[Data records]

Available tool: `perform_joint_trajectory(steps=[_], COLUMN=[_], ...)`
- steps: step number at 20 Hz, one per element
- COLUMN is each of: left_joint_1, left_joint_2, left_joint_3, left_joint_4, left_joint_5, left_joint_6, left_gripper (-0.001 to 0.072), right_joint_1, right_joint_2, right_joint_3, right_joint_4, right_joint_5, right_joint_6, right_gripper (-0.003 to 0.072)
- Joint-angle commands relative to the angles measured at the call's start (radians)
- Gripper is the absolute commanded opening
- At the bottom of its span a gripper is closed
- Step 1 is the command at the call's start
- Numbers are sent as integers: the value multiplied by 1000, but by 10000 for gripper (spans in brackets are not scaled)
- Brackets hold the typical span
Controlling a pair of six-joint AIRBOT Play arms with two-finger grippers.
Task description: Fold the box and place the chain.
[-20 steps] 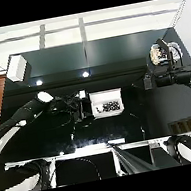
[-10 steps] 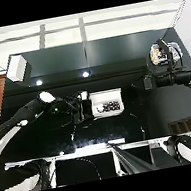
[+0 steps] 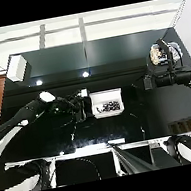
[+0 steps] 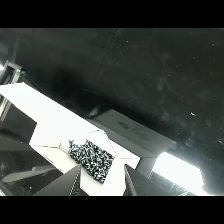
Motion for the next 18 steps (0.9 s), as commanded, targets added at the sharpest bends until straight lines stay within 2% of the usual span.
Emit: perform_joint_trajectory(steps=[1, 2, 3, 4, 5, 8, 9, 10, 13, 15, 17, 18], left_joint_1=[-26, -35, -36, -35, -35, -35, -35, -35, -35, -35, -35, -35], left_joint_2=[-3, -3, -2, -2, -2, -2, -2, -2, -2, -2, -2, -2], left_joint_3=[1, 1, 1, 1, 1, 1, 1, 1, 1, 1, 1, 1], left_joint_4=[-8, -6, -5, -5, -4, -4, -4, -4, -4, -4, -4, -4], left_joint_5=[16, 34, 39, 39, 40, 43, 43, 43, 42, 42, 42, 42], left_joint_6=[2, -2, -2, -1, -1, -1, -1, -1, -1, -1, -1, -1], left_gripper=[707, 696, 631, 492, 455, 459, 464, 464, 463, 464, 463, 464], right_joint_1=[0, 0, 0, 3, 12, 90, 121, 156, 246, 293, 305, 305], right_joint_2=[0, 0, 0, 0, 0, -20, -41, -73, -187, -235, -236, -232], right_joint_3=[0, 0, 0, 0, 0, 0, 2, 14, 81, 95, 96, 96], right_joint_4=[0, 0, 0, 0, 1, 0, 3, 1, 0, -1, -7, -9], right_joint_5=[0, 0, 0, 0, -3, -133, -201, -254, -322, -307, -161, -103], right_joint_6=[0, 0, 0, 0, 10, 145, 155, 149, 26, -178, -505, -597], right_gripper=[319, 319, 319, 319, 319, 332, 458, 622, 620, 618, 610, 610])
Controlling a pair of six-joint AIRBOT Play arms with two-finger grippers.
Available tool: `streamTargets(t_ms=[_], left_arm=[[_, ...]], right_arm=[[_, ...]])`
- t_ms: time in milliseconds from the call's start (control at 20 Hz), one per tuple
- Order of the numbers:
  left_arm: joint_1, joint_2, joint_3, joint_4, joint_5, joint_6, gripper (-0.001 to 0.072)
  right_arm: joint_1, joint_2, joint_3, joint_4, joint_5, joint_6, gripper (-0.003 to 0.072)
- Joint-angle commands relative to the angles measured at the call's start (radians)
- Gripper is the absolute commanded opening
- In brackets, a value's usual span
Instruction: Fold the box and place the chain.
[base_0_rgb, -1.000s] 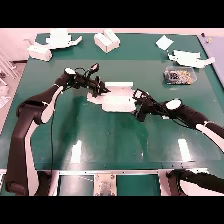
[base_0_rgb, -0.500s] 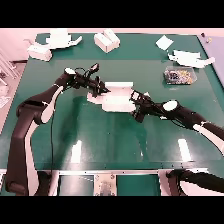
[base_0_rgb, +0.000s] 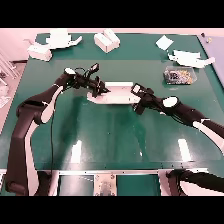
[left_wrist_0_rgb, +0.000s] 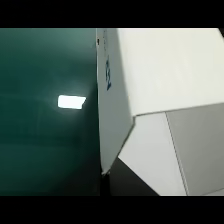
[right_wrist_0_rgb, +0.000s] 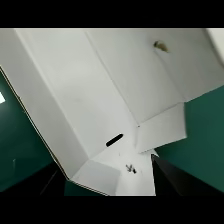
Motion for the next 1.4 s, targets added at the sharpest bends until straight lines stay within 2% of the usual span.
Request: streamTargets(t_ms=[0, 250, 400, 650, 800, 1000, 1350], left_arm=[[0.0, 0.0, 0.0, 0.0, -0.001, 0.0, 0.0021], [0.0, 0.0, 0.0, 0.0, -0.001, 0.0, 0.0021], [0.0, 0.0, 0.0, 0.0, -0.002, -0.002, 0.0021], [0.0, 0.0, -0.001, 0.0, -0.01, -0.002, 0.0021], [0.0, 0.0, -0.001, 0.0, -0.018, -0.001, 0.0021], [0.0, 0.0, -0.001, 0.001, -0.019, -0.001, 0.0021], [0.0, 0.0, -0.001, 0.001, -0.02, -0.001, 0.0021]], right_arm=[[0.0, -0.001, 0.032, 0.002, -0.008, 0.0, 0.0621], [-0.012, -0.019, 0.032, 0.008, 0.026, -0.099, 0.0623], [-0.05, -0.039, 0.035, 0.126, 0.072, -0.236, 0.0639], [-0.138, -0.051, 0.046, 0.352, 0.207, -0.468, 0.064], [-0.171, -0.089, 0.07, 0.439, 0.293, -0.572, 0.0639], [-0.182, -0.148, 0.114, 0.438, 0.335, -0.602, 0.0639], [-0.254, -0.213, 0.191, 0.438, 0.51, -0.624, 0.064]])
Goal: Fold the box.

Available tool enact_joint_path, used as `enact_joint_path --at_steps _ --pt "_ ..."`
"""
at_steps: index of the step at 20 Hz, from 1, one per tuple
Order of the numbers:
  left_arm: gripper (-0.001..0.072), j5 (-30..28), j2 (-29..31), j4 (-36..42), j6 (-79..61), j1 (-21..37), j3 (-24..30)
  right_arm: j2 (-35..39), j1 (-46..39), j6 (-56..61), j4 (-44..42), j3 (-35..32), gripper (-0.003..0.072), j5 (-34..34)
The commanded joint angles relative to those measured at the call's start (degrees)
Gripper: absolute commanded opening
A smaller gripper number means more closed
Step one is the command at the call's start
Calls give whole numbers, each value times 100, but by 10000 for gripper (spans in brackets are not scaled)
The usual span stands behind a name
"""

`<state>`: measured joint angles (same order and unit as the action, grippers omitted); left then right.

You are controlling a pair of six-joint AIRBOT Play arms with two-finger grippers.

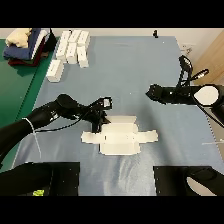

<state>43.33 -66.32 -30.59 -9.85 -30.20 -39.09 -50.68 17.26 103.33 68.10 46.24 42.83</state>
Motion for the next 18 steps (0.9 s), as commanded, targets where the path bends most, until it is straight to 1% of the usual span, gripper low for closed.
enact_joint_path --at_steps 1,2,3,5,6,8,9,12,14,18 --pt "11 -599 352 76 22 -227 48 2 2 -33 -4 4 260 -7" --pt "11 -951 540 85 -55 -319 48 2 4 -33 -4 4 260 -7" --pt "11 -1104 710 142 -267 -407 50 4 4 -35 -4 4 260 -2" --pt "11 -1228 922 514 -916 -568 166 2 70 -57 7 4 260 -20" --pt "11 -1589 999 560 -1231 -699 289 2 160 -61 17 4 260 -46" --pt "11 -2675 1123 664 -1530 -1036 518 2 321 -79 63 4 260 -105" --pt "11 -2931 1143 704 -1523 -1165 586 2 387 -76 79 4 260 -151" --pt "11 -2686 1128 706 -1508 -1401 800 2 444 -76 74 4 260 -173" --pt "11 -2745 1123 765 -1502 -1532 997 2 444 -76 76 4 260 -179" --pt "11 -2732 1032 990 -1506 -1556 1335 2 479 -79 105 4 260 -227"
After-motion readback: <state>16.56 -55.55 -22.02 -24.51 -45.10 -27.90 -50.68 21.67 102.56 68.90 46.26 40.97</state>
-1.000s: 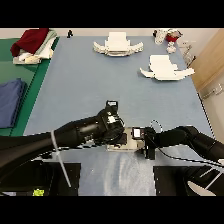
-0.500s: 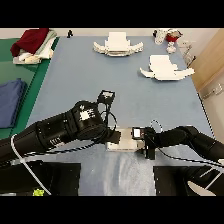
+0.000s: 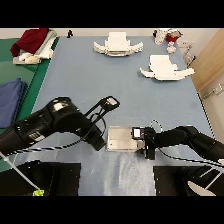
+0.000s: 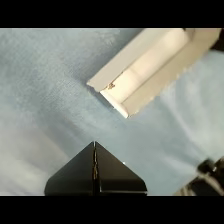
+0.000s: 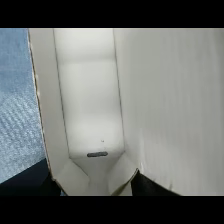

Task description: Fold the box.

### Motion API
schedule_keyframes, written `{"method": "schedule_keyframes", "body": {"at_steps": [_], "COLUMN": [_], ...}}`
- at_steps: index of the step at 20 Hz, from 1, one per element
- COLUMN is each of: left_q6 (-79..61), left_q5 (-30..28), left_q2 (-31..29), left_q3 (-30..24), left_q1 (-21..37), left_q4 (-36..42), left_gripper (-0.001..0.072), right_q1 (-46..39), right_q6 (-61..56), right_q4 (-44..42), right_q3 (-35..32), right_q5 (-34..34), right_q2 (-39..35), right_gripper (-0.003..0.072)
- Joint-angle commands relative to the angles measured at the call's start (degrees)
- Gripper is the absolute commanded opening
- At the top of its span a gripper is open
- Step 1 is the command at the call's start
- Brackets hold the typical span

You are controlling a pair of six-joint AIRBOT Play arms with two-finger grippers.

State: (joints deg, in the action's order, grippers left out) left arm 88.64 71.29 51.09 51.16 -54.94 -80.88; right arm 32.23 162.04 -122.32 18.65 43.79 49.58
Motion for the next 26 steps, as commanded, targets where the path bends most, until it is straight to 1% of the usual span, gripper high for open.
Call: {"method": "schedule_keyframes", "body": {"at_steps": [1,2,3,5,6,8,11,13,15,19,23,26], "left_q6": [-37.16,-43.34,-46.9,-52.13,-55.28,-64.94,-83.71,-91.06,-96.02,-98.57,-99.12,-103.51], "left_q5": [-4.37,-6.36,-10.03,-15.63,-18.58,-25.33,-30.21,-30.88,-30.88,-30.91,-32.33,-32.44], "left_q2": [-8.37,-9.97,-11.02,-11.04,-10.62,-9.2,-5.64,-2.99,-0.39,2.54,3.26,5.05], "left_q3": [-9.53,-12.2,-15.15,-20.15,-22.29,-26.29,-29.75,-30.27,-30.27,-30.25,-30.27,-30.27], "left_q1": [10.34,12.98,15.69,19.82,20.87,21.05,21.0,21.0,21.0,20.98,20.17,18.4], "left_q4": [13.05,16.06,18.93,23.37,25.27,29.73,40.22,46.03,49.29,51.39,51.87,56.13], "left_gripper": [0.0037,0.042,0.0697,0.0698,0.0698,0.0697,0.0697,0.0697,0.0697,0.0697,0.0697,0.0697], "right_q1": [0.02,0.02,0.02,0.04,0.02,0.02,0.02,0.02,0.02,0.02,0.02,0.02], "right_q6": [0.0,0.0,0.0,0.0,0.0,0.0,0.0,0.0,0.0,0.0,0.0,0.0], "right_q4": [-0.02,-0.02,-0.02,-0.02,0.0,-0.02,-0.02,-0.02,-0.02,-0.02,0.0,-0.02], "right_q3": [-0.02,-0.02,-0.02,-0.02,-0.02,-0.02,-0.02,-0.02,-0.02,-0.02,-0.02,-0.02], "right_q5": [-0.02,-0.02,-0.02,0.0,-0.02,-0.02,-0.02,-0.02,-0.02,-0.02,-0.02,-0.02], "right_q2": [0.04,0.04,0.04,0.04,0.04,0.04,0.04,0.04,0.04,0.04,0.04,0.04], "right_gripper": [0.0518,0.0518,0.0518,0.0518,0.0518,0.0518,0.0518,0.0518,0.0519,0.0518,0.0519,0.0518]}}
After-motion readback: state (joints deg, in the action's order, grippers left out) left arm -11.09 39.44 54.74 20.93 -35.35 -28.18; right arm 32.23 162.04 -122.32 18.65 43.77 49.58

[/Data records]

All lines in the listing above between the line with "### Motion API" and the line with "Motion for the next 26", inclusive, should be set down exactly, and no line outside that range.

### Motion API
schedule_keyframes, written `{"method": "schedule_keyframes", "body": {"at_steps": [_], "COLUMN": [_], ...}}`
- at_steps: index of the step at 20 Hz, from 1, one per element
- COLUMN is each of: left_q6 (-79..61), left_q5 (-30..28), left_q2 (-31..29), left_q3 (-30..24), left_q1 (-21..37), left_q4 (-36..42), left_gripper (-0.001..0.072), right_q1 (-46..39), right_q6 (-61..56), right_q4 (-44..42), right_q3 (-35..32), right_q5 (-34..34), right_q2 (-39..35), right_gripper (-0.003..0.072)
- Joint-angle commands relative to the angles measured at the call's start (degrees)
- Gripper is the absolute commanded opening
- At the top of its span a gripper is open
- Step 1 is the command at the call's start
- Brackets hold the typical span

You are controlling a pair of six-joint AIRBOT Play arms with two-finger grippers.

State: (joints deg, in the action's order, grippers left out) left arm 88.64 71.29 51.09 51.16 -54.94 -80.88; right arm 32.23 162.04 -122.32 18.65 43.79 49.58
Motion for the next 26 steps, as commanded, targets where the path bends most, until it is straight to 1% of the usual span, gripper high for open.

That's the full output for the exercise.